= Walton Park Branch =

Branch railway line in New Zealand

The Walton Park Branch was located in Otago, New Zealand and operated from 1874 until 1957, except for the first section, which survived until 1980. It was adjacent to the Fernhill Branch and was, in the words of David Leitch and Brian Scott, essentially "an industrial service siding rejoicing in the status of a branch line."

==Construction==
The line was built to serve coal mines and ran east from the Main South Line, with the junction at Green Island. Construction commenced on 17 February 1874, and on 2 July 1874, it was open some 3.22 kilometres to Walton Park. Five years later, a brief extension of 0.77 km was opened to Saddle Hill on 24 September 1879. The only structure associated with the branch built along its entire length was a shelter shed at Walton Park.

==Operation==
The Walton Park Branch's operations were of little significance.
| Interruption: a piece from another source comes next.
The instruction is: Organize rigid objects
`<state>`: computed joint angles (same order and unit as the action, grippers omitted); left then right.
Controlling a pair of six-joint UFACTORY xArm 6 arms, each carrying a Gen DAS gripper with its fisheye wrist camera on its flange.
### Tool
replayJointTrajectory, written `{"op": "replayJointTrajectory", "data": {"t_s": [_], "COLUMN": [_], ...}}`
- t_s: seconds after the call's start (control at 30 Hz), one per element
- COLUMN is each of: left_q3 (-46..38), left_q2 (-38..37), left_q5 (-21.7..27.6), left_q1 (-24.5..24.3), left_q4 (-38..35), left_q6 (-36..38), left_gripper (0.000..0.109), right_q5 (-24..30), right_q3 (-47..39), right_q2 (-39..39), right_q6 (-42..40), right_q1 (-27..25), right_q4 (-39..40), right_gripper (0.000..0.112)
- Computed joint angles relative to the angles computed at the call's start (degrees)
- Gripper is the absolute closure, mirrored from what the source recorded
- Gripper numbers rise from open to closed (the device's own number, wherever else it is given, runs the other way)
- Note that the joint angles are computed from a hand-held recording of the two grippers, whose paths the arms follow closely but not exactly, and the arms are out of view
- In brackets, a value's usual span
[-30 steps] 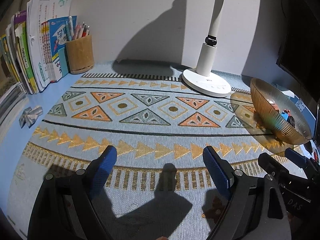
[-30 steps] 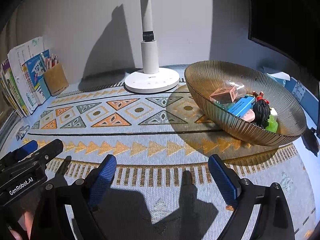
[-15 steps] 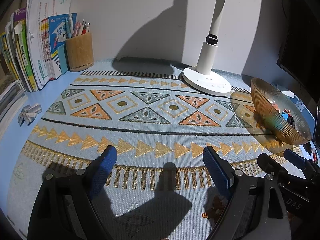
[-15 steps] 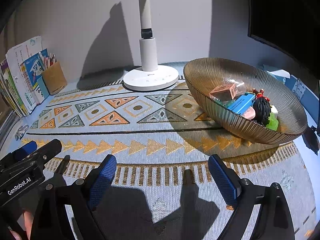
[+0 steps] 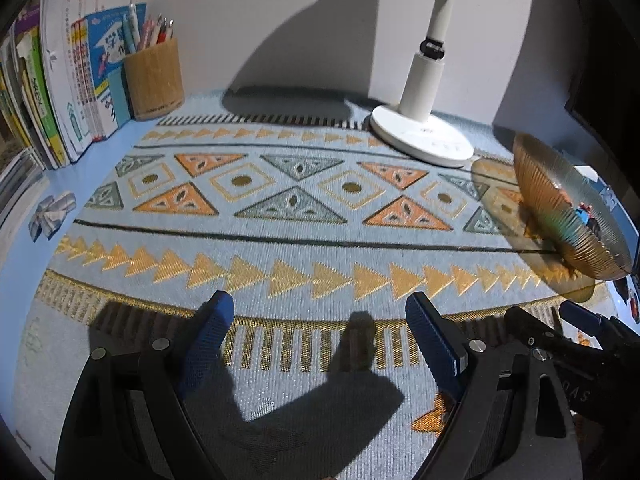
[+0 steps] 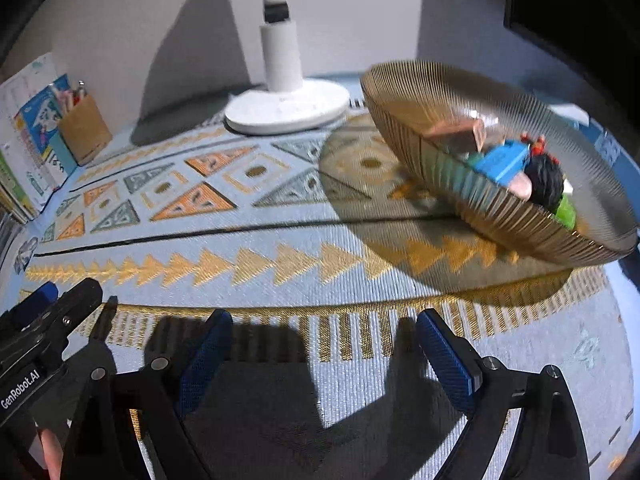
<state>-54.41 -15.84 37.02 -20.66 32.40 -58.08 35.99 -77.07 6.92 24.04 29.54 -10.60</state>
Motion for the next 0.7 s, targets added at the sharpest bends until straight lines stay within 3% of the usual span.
{"op": "replayJointTrajectory", "data": {"t_s": [0.17,0.23,0.5,0.6,0.7], "left_q3": [-0.6,-0.9,-3.2,-5.1,-5.2], "left_q2": [0.7,1.0,2.9,4.3,4.3], "left_q5": [0.9,1.3,5.1,9.0,9.4], "left_q1": [-0.2,-0.2,-0.1,-1.5,-1.8], "left_q4": [-1.2,-1.4,-6.0,-5.3,-5.6], "left_q6": [1.2,1.6,5.4,7.3,7.8], "left_gripper": [0.022,0.022,0.021,0.013,0.009], "right_q5": [1.5,3.3,4.4,5.0,4.1], "right_q3": [-0.9,-2.6,-3.3,-3.8,-3.6], "right_q2": [0.7,1.9,2.3,2.5,2.5], "right_q6": [-0.3,-1.5,-3.4,-4.7,-5.2], "right_q1": [0.1,0.5,0.5,0.4,0.4], "right_q4": [-0.1,-0.3,0.1,0.8,1.0], "right_gripper": [0.018,0.009,0.009,0.009,0.009]}}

A review in 1895 said the line was in good order, and nothing of any note occurred until the section from Walton Park to Saddle Hill closed on 24 July 1944. This event in itself was so unremarkable that the railways annual report failed to mention it. After this stage, the branch was shunted only when required and did not even appear on the public timetable by 1950. Coal traffic ceased seven years later and official closure occurred on 1 May 1957, though the first 0.58 km to Geddes was retained and used as a spur until 1 January 1980, and had necessitated the construction of an expensive underpass tunnel when the long drawn out construction of the Dunedin Southern Motorway began in the 1970s.

==Today==
Very little remains of the Walton Park Branch. In 2000 the Southern Motorway extension was built over the formation to Saddle Hill. Commercial and residential development has obliterated the rest of the old formation, though some is still visible from State Highway 1, a significant relic being the motorway underpass tunnel at Green Island. The rather unremarkable line is just as unremarkable in death as it was in life.